In behavioral economics, this is an example of how the fear of losing something works. For the promise of saving a mere $15 a month, John Hancock can nudge people into compliance.

“People like free things in general,” Tingle said. “But I get letters from very wealthy individuals who are obsessed with getting that bill to zero.”

Twenty-nine percent of participants in the trial said getting the free watch was “one of the main factors” in their decision to buy this kind of life insurance, according to a poll the company conducted.

The Restids said that after they get dressed in the morning, they put on their activity trackers to count their steps. Before they signed up for the Vitality program, Carla Restid said, she logged about 3,500 steps, maybe 5,000 on a good day. Now, she almost always gets over 10,000 steps and feels more energized after years of being on disability.

The new life insurance requirement will have two options. The first comes with every new policy and includes an app that connects policyholders to nutrition resources and helps them set health goals. They also get to spin the Vitality wheel to win free stuff.
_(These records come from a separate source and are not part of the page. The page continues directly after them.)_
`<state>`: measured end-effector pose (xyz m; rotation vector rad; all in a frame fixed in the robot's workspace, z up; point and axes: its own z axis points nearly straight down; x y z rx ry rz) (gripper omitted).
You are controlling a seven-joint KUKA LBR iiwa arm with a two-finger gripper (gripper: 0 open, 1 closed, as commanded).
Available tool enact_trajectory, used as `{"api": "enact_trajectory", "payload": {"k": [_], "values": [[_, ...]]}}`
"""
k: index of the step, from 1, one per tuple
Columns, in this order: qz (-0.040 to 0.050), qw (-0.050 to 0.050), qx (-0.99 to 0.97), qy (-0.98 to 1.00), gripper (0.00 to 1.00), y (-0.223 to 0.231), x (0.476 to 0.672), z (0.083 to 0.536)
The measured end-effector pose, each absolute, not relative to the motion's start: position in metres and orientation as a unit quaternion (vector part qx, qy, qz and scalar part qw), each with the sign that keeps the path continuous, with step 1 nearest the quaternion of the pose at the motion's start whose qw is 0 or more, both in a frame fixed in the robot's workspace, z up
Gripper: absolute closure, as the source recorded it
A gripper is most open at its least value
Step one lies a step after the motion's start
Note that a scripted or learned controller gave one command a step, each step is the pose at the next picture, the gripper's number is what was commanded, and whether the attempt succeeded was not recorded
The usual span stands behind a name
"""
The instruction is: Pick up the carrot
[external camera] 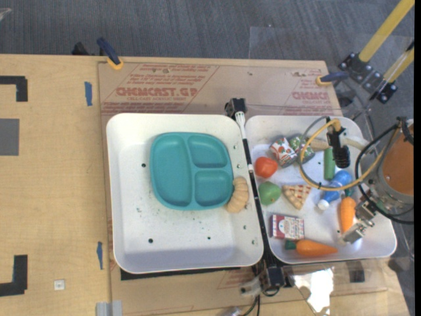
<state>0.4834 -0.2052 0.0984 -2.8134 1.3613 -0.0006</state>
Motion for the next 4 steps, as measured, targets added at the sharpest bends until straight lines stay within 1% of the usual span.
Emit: {"api": "enact_trajectory", "payload": {"k": [1, 2, 3, 4], "values": [[0.0019, 0.01, -0.885, 0.466, 0.0, -0.203, 0.488, 0.089], [-0.0008, 0.011, -0.884, 0.468, 1.0, -0.203, 0.49, 0.1], [0.0001, 0.011, -0.883, 0.469, 0.0, -0.203, 0.49, 0.1], [-0.0031, 0.003, -0.968, 0.252, 0.0, -0.183, 0.483, 0.089]]}}
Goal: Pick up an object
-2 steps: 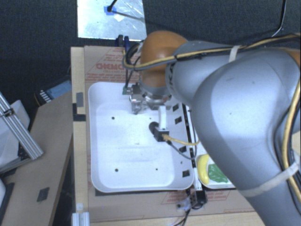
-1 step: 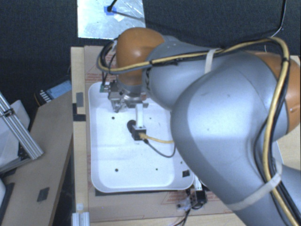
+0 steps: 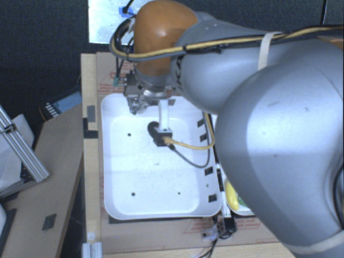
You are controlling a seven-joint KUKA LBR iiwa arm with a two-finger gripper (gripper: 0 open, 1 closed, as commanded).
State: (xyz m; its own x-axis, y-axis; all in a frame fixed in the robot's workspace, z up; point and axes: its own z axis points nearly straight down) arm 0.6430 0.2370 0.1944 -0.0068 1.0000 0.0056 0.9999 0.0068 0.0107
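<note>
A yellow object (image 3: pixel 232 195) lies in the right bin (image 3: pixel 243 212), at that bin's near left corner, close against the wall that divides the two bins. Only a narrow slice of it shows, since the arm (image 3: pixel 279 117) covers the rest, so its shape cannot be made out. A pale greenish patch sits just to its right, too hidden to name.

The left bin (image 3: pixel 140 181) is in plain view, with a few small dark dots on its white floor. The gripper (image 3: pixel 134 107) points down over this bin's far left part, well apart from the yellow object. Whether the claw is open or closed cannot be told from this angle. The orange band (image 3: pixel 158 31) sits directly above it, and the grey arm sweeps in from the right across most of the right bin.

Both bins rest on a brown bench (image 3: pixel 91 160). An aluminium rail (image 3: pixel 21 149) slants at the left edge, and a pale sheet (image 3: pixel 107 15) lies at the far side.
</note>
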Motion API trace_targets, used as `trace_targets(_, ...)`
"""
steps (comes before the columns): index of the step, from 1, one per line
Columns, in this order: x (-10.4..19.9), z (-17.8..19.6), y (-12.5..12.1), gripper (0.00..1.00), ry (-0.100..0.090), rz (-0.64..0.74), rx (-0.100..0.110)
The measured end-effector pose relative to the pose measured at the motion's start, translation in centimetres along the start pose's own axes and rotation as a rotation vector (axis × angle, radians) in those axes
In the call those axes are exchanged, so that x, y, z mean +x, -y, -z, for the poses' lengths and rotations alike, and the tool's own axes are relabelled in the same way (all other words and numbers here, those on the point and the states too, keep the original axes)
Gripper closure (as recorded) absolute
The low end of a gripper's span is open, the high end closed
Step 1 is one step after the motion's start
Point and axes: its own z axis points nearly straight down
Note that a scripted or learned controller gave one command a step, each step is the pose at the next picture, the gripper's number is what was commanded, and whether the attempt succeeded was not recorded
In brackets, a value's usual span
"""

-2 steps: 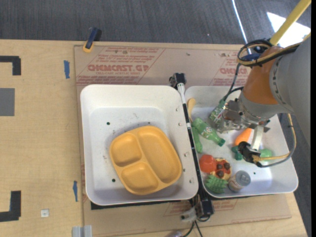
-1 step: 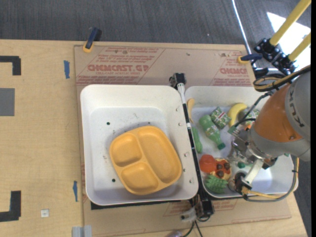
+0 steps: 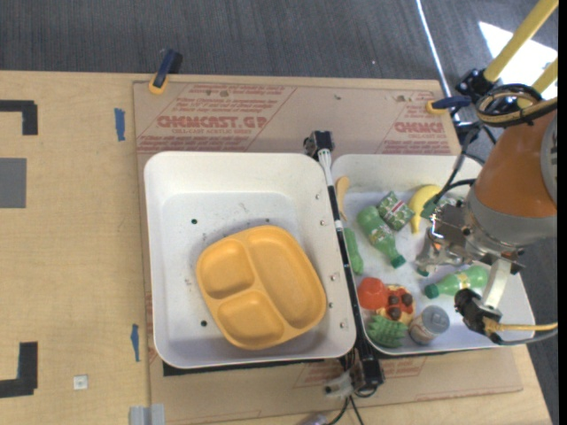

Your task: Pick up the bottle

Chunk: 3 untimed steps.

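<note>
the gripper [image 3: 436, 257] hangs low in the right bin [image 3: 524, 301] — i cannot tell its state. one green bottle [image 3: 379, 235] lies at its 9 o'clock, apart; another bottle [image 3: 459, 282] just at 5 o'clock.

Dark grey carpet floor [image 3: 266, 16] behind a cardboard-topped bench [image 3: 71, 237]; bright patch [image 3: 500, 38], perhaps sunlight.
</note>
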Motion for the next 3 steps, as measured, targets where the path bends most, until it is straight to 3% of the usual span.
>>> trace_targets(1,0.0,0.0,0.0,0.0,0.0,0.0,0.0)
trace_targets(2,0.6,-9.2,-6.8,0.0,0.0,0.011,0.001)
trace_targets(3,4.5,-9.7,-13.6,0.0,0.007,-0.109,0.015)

The second version, which costs an additional $2 a month, adds the ability to reduce annual premiums by as much as 15 percent. Still, coaxing people to better their health habits is challenging. Dr. Dariush Mozaffarian, dean of the Friedman School of Nutrition Science and Policy at Tufts University, said there were three broad categories that public health officials tried to manage in individuals: smoking, exercise and diet.

The first two are straightforward: Don’t smoke, exercise more. The third, Mozaffarian said, is more complicated because a healthy diet does not mean all kale all the time or most people would opt out of it.
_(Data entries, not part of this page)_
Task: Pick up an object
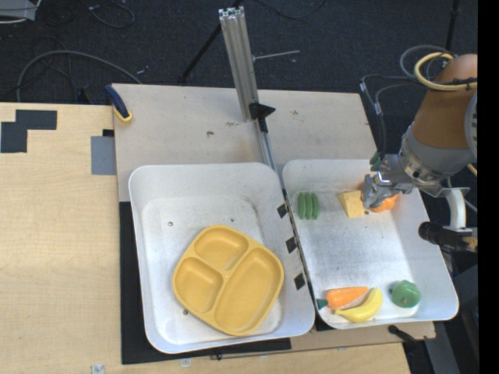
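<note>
Here, the gripper [377,194] works the right bin's [437,283] far corner, fingers seemingly clenched on an orange object [387,202] beside a yellow block [352,204]. The grasp looks shallow, so it may slip.

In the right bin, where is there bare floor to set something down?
The middle of the right bin is bare, between the green ridged piece and yellow block above and the carrot, banana and green ball below. It is crowded around the gripper and along the near edge.
</note>
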Controlling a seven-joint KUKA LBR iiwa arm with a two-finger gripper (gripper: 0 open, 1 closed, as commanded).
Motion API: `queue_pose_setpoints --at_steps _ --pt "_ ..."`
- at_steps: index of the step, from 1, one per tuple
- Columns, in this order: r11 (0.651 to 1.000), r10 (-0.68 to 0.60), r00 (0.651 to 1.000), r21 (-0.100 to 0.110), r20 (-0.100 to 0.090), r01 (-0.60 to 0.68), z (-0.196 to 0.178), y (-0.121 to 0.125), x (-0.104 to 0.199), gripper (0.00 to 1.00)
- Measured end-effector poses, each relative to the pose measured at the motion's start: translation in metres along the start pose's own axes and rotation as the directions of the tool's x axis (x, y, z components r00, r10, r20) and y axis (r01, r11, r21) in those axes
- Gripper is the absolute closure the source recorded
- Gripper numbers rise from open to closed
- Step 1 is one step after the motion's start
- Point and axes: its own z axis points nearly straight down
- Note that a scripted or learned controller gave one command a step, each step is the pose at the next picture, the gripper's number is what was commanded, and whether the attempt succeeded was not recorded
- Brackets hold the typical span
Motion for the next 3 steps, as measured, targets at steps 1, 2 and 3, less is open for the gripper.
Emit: queue_pose_setpoints --at_steps 1,2,3 --pt "1.0 0.001 1.0 0.001 0.001 -0.001 0.003 0.002 0.045 1.0" --pt "1.0 0.0 1.0 -0.002 0.001 0.0 -0.007 0.008 0.107 1.0" --pt "1.0 0.001 1.0 -0.002 0.002 -0.001 -0.008 0.023 0.161 1.0"
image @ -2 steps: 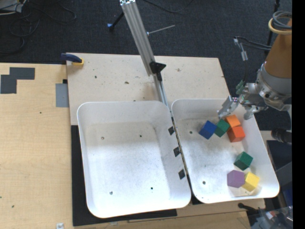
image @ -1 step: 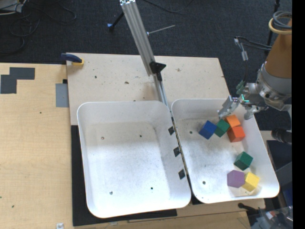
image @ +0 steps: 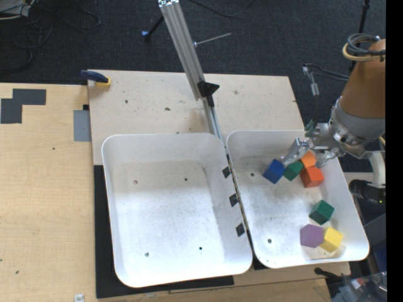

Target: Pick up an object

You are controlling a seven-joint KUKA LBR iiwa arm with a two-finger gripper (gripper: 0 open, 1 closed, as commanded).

Mozaffarian, who has reviewed the John Hancock program, said the Vitality app used a scoring system to persuade people to buy more nutritious food. Customers are rewarded with more points for purchases of produce and other foods with high nutritional value.
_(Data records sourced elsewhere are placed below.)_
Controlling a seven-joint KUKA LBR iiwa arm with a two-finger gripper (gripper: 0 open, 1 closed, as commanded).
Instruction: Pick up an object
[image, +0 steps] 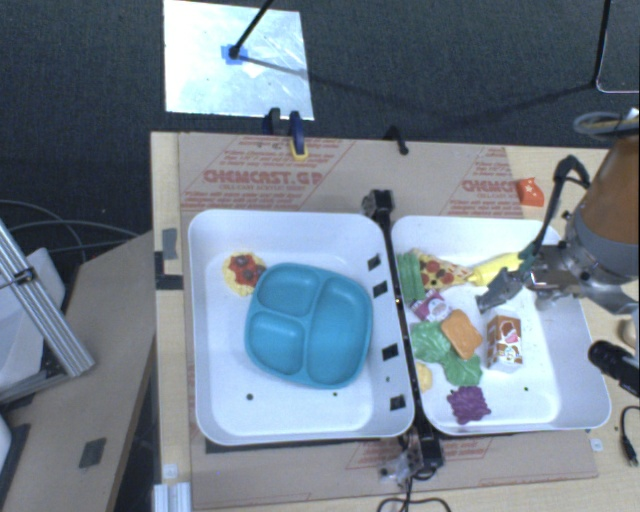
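yellow banana (496, 266) just left of pincer (503, 288) in rt bin (585, 395); can't tell if pincer's open.

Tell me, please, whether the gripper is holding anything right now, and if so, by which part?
Nothing is held. The gripper hangs open over the right bin, above the small carton, with nothing between its fingers.
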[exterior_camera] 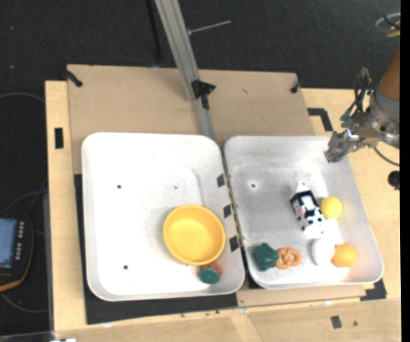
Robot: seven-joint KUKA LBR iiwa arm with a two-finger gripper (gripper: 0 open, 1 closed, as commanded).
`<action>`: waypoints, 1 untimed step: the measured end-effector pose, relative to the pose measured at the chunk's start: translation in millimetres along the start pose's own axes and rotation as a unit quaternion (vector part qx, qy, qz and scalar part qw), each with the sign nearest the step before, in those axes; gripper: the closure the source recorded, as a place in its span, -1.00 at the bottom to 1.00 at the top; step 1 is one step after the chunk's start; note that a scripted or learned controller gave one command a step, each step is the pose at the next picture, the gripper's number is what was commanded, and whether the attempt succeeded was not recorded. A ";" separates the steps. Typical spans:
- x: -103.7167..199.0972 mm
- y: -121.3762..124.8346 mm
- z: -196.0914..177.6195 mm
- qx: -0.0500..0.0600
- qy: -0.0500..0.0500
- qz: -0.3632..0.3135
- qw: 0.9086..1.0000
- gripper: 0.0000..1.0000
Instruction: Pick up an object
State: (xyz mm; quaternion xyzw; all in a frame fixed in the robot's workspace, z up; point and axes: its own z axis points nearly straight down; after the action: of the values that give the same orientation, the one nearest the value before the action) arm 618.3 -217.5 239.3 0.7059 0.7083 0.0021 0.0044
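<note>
A: What sits at the far left?

B: A teach pendant [0,254] with a blue screen, on the dark floor beside the bench [148,95].

A: And the left bin [137,162]?

B: A yellow bowl [194,234] stands upright near its front right corner. Just in front of the bowl, against the bin's front wall, lies a small teal thing [208,275] with a bit of red beside it. I cannot tell what it is.

A: What rises between the bins?

B: A grey metal post [180,45] slants up from the back of the bench toward the top of the view.

A: The right bin [276,159]?

B: Everything lies in its front right part. From left to right: a green toy [265,256] near the front wall, an orange pretzel [288,258] touching it, a black and white toy [305,209] further back, a white cup [322,251], a yellow ball [331,208] just beside the black and white toy, and an orange ball [344,255] by the right wall.

A: And the gripper [338,147]?

B: It hangs over the bin's back right corner, well apart from the objects. Its tip is small and blurred, so I cannot tell whether it is parted or closed. Nothing shows between its tips.
</note>
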 end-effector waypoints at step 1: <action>-0.9 0.9 -13.0 0.003 0.001 -0.001 1.000 1.00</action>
State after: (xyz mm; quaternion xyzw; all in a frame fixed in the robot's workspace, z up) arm 619.1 -218.3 252.4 0.7053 0.7089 0.0010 0.0014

Fear of revealing even more information to an insurance company may dissuade some people, but the insurer said it was confident it could keep the data secure. “We get medical records on people every day,” said Marianne Harrison, chief executive of John Hancock, the parent company of John Hancock Insurance. “That’s more confidential than physical fitness data.”

To attract less-healthy people, who will pay higher premiums but are still likely to have decent life spans, John Hancock stresses that the amount of savings is greater for them: $300 off a $2,000 premium vs. $120 off an $800 premium for someone who is healthier.

But the people who would benefit the most may not sign up for the program, Weisbart of the Insurance Information Institute said.

“It’s a little like the devices people attach to their cars to tell auto insurers that they’re better drivers than they seem,” he said. “That, too, has not been a smashing success, and it’s been around 20 years.”